Here are some of the highlights of the report:

The Philippines as an emerging real estate player
Foreign investors are seeing the Philippines as a “frontier market”. Although there is said to be a long list of risks connected to investing in real estate in the country (small scale, prevalent corruption, lengthy holding periods, etc.), the benefits are just as numerous (prime land, high internal rate of return, properties as “low hanging fruit”, etc.).

The present Philippine real estate market in a nutshell
Currently, the Philippines is seen to have experienced strong growth and has garnered a reputation for transparency, which are its main advantages. Largely responsible for driving local real estate forward is the business-process outsourcing (BPO) industry, which is said to take up 70-80% of new offices in the country. On the other hand, investing in the Philippines might be tricky for foreigners as law requires that they have a local partner who will own majority of the property. Although certain changes to this requirement are under way, they may not be put into effect until 2016, when a new administration is in place.
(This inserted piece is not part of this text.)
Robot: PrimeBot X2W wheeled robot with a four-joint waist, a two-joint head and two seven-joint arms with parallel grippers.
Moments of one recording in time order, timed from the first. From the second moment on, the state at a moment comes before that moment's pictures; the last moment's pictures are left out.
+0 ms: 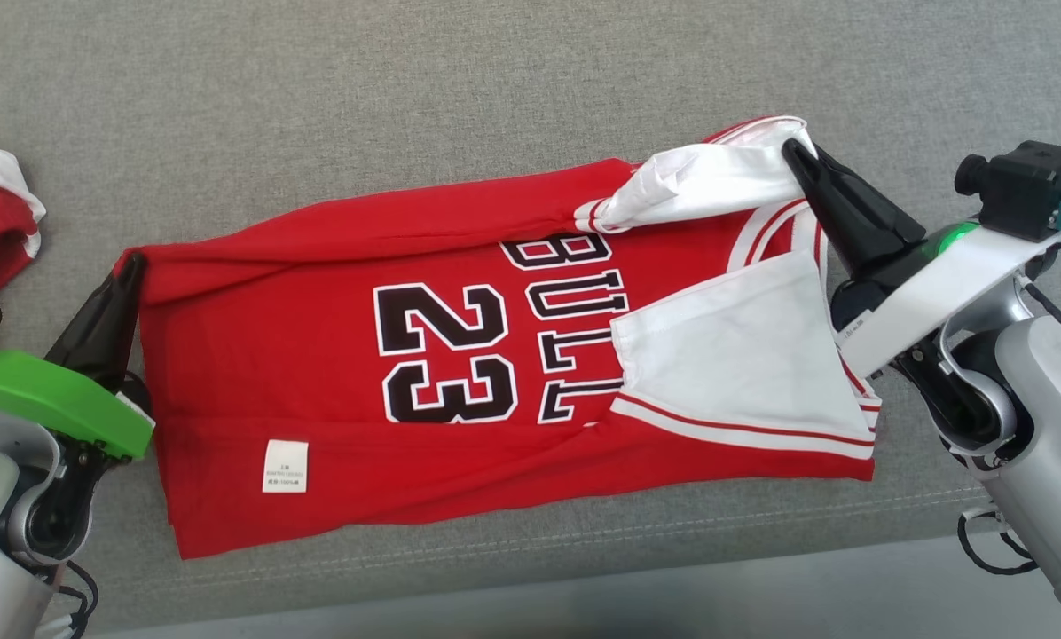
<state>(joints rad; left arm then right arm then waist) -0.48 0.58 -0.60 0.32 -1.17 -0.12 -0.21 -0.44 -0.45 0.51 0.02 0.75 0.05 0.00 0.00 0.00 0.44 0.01</state>
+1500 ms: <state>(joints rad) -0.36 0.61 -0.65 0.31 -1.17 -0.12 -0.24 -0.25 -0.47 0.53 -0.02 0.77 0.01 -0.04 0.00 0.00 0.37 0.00</state>
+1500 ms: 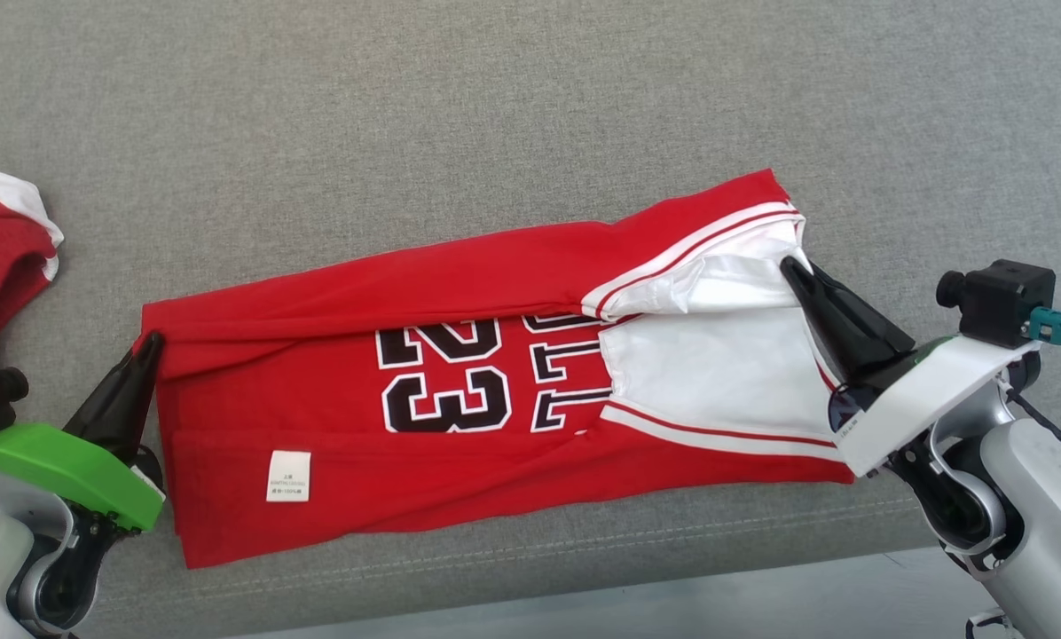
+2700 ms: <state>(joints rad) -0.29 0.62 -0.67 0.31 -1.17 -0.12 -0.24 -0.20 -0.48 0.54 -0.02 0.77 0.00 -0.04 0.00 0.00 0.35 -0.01</state>
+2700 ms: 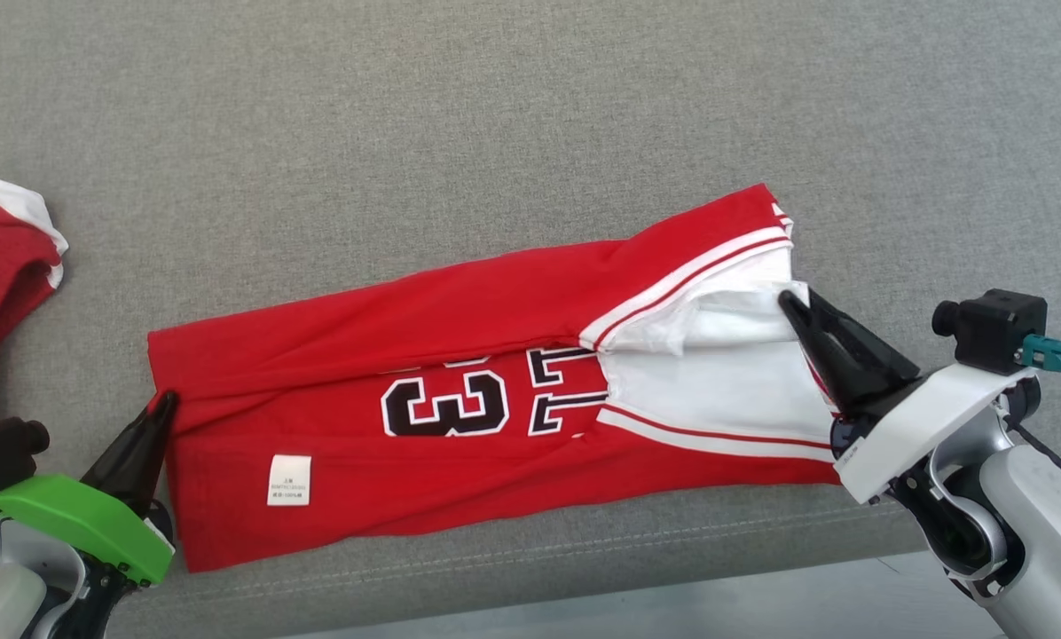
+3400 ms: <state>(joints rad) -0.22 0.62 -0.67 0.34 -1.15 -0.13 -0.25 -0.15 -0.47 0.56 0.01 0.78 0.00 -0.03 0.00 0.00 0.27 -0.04</state>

Manila as a real estate investment hotspot
In the past years, Manila has always found itself near the bottom of the list of investment destinations. However, the capital is now climbing up the ranks due to recent improvements in the Philippines (economic growth, transparency, and the increasing presence of foreign companies due to BPO facilities). It is reiterated, though, that international investment is hindered by the local majority ownership law.